Ernst-Thälmann-Park is a park in the centre of the Prenzlauer Berg district in Berlin. It was laid out in 1986 at the site of a former coal gas plant and named after the former Communist party leader Ernst Thälmann (1886–1944).

The former plant, built in 1874, was closed in 1981, with the last gasometer demolished in 1984. In honor of Berlin's 750-year jubilee, the East German government drew up plans for an "inhabited park", including a memorial, a public pool, a planetarium, a school, and a housing estate for 4,000 residents. The park was inaugurated on 16 April 1986, Thälmann's hundredth birthday. The soil and groundwater were extensively contaminated with cyanides, phenols and tar that had to be cleared by excavation and bioremediation after German reunification. Though there had been some discussion about the name, a majority of local inhabitants voted against a change in 1997. Today the park features public houses as well as art galleries and a small theatre at the former administrative building of the gas plant.

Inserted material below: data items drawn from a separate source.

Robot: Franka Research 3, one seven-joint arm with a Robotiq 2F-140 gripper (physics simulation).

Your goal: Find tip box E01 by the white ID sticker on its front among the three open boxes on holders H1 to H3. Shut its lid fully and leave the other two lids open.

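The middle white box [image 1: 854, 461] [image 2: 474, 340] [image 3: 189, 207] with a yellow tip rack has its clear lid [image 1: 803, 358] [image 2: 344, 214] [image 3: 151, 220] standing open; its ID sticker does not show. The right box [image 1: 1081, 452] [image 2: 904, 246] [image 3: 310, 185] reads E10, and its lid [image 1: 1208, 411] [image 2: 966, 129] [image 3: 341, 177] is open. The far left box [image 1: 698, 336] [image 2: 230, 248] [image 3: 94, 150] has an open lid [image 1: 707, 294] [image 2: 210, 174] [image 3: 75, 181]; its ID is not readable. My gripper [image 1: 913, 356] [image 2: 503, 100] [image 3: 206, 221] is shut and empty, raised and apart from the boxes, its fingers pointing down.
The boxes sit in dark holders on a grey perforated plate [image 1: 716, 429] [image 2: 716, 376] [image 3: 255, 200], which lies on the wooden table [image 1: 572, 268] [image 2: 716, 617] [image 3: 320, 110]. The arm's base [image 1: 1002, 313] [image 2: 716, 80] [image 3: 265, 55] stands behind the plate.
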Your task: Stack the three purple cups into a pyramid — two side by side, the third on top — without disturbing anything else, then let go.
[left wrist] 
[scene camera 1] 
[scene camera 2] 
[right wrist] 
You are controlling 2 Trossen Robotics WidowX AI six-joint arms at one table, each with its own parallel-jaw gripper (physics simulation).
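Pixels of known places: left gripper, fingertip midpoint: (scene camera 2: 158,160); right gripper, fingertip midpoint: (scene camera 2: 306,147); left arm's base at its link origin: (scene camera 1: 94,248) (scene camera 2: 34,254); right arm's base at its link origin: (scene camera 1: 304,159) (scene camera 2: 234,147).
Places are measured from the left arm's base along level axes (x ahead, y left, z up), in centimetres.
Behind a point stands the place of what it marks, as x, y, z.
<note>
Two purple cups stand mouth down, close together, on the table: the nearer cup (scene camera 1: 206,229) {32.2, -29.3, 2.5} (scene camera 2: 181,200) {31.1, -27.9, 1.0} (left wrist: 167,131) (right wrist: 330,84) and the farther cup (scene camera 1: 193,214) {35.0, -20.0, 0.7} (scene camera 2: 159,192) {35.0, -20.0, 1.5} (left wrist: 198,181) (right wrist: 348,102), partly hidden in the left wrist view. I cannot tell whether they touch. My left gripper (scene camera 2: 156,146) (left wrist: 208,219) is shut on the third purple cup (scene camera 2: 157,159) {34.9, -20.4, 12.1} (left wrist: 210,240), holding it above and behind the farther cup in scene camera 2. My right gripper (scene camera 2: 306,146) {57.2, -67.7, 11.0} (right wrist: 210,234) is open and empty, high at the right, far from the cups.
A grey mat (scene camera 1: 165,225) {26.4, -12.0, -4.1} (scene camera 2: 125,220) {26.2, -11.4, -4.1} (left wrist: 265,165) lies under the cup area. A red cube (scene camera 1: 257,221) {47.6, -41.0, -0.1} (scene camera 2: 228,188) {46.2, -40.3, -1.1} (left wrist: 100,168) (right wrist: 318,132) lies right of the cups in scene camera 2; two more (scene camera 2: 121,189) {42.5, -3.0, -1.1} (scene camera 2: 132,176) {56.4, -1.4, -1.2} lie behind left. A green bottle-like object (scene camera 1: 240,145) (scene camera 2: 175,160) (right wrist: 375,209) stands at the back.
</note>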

The 14 m (46 ft) Ernst Thälmann bronze monument was created by Soviet sculptor Lev Kerbel between 1981 and 1986. Some plaques with political slogans were removed in the 1990s. The monument remains a protected landmark today.

Since the early 2000s, the Ernst Thälmann bronze monument has become an internationally famous skateboarding spot. Memorable skateboarders such as Dylan Rieder and Kenny Hopf have performed at the venue, with Hopf filming a video there during the COVID-19-lockdown in 2020.